EXERCISE DESCRIPTION: Every line of the material below needs to be written out exactly, please.

DATASET EXCERPT:
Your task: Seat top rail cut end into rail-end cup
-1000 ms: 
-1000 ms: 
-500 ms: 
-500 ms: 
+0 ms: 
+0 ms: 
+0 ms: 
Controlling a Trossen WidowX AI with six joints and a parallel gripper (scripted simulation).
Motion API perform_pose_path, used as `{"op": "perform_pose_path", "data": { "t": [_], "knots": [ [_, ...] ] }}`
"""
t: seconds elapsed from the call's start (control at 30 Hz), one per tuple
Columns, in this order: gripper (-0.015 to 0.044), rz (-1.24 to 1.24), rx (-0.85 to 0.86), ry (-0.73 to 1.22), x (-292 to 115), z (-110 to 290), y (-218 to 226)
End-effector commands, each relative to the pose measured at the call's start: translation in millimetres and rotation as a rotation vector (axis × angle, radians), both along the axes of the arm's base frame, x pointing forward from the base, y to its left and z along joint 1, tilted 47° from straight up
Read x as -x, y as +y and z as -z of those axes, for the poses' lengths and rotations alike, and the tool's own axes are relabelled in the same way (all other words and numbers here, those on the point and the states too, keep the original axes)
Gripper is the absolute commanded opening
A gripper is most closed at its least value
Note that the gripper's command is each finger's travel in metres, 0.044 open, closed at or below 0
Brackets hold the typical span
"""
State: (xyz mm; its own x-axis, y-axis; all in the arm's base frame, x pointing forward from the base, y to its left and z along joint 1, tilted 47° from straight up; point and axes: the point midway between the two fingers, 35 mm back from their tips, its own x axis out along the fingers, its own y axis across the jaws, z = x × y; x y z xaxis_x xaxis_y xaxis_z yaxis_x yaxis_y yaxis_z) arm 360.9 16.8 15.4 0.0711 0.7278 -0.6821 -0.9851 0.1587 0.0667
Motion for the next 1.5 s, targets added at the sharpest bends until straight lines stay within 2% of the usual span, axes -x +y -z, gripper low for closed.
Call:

FINAL ANSWER:
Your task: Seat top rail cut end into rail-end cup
-1000 ms: 
-1000 ms: 
-500 ms: 
-500 ms: 
+0 ms: 
+0 ms: 
+0 ms: 
Controlling a Trossen WidowX AI with six joints and a parallel gripper (scripted simulation).
Motion API perform_pose_path, used as `{"op": "perform_pose_path", "data": { "t": [_], "knots": [ [_, ...] ] }}`
"""
t: seconds elapsed from the call's start (control at 30 Hz), one per tuple
Columns, in this order: gripper (-0.015 to 0.044), rz (-1.24 to 1.24), rx (-0.85 to 0.86), ry (-0.73 to 1.22), x (-292 to 115), z (-110 to 290), y (-218 to 226)
End-effector commands, each relative to the pose measured at the call's start: translation in millimetres and rotation as a rotation vector (axis × angle, radians), both along the axes of the arm's base frame, x pointing forward from the base, y to its left and z along joint 1, tilted 47° from straight up
Read x as -x, y as +y and z as -z of those axes, for the poses' lengths and rotations alike, and the tool's own axes are relabelled in the same way (all other words and numbers here, those on the point and the states too, keep the original axes)
Gripper is the absolute commanded opening
A gripper is most closed at its least value
Note that the gripper's command is each finger's travel in metres, 0.044 open, closed at or below 0
Brackets hold the typical span
"""
State: (xyz mm; its own x-axis, y-axis; all in the arm's base frame, x pointing forward from the base, y to its left and z along joint 1, tilted 47° from straight up; point and axes: the point midway between the two fingers, 35 mm back from their tips, its own x axis out along the fingers, its own y axis across the jaws, z = x × y; x y z xaxis_x xaxis_y xaxis_z yaxis_x yaxis_y yaxis_z) arm 360.9 16.8 15.4 0.0711 0.7278 -0.6821 -0.9851 0.1587 0.0667
Motion for the next 1.5 s, targets added at the sharpest bends until straight lines stay within 2% of the usual span, axes -x +y -z, gripper low for closed.
Call:

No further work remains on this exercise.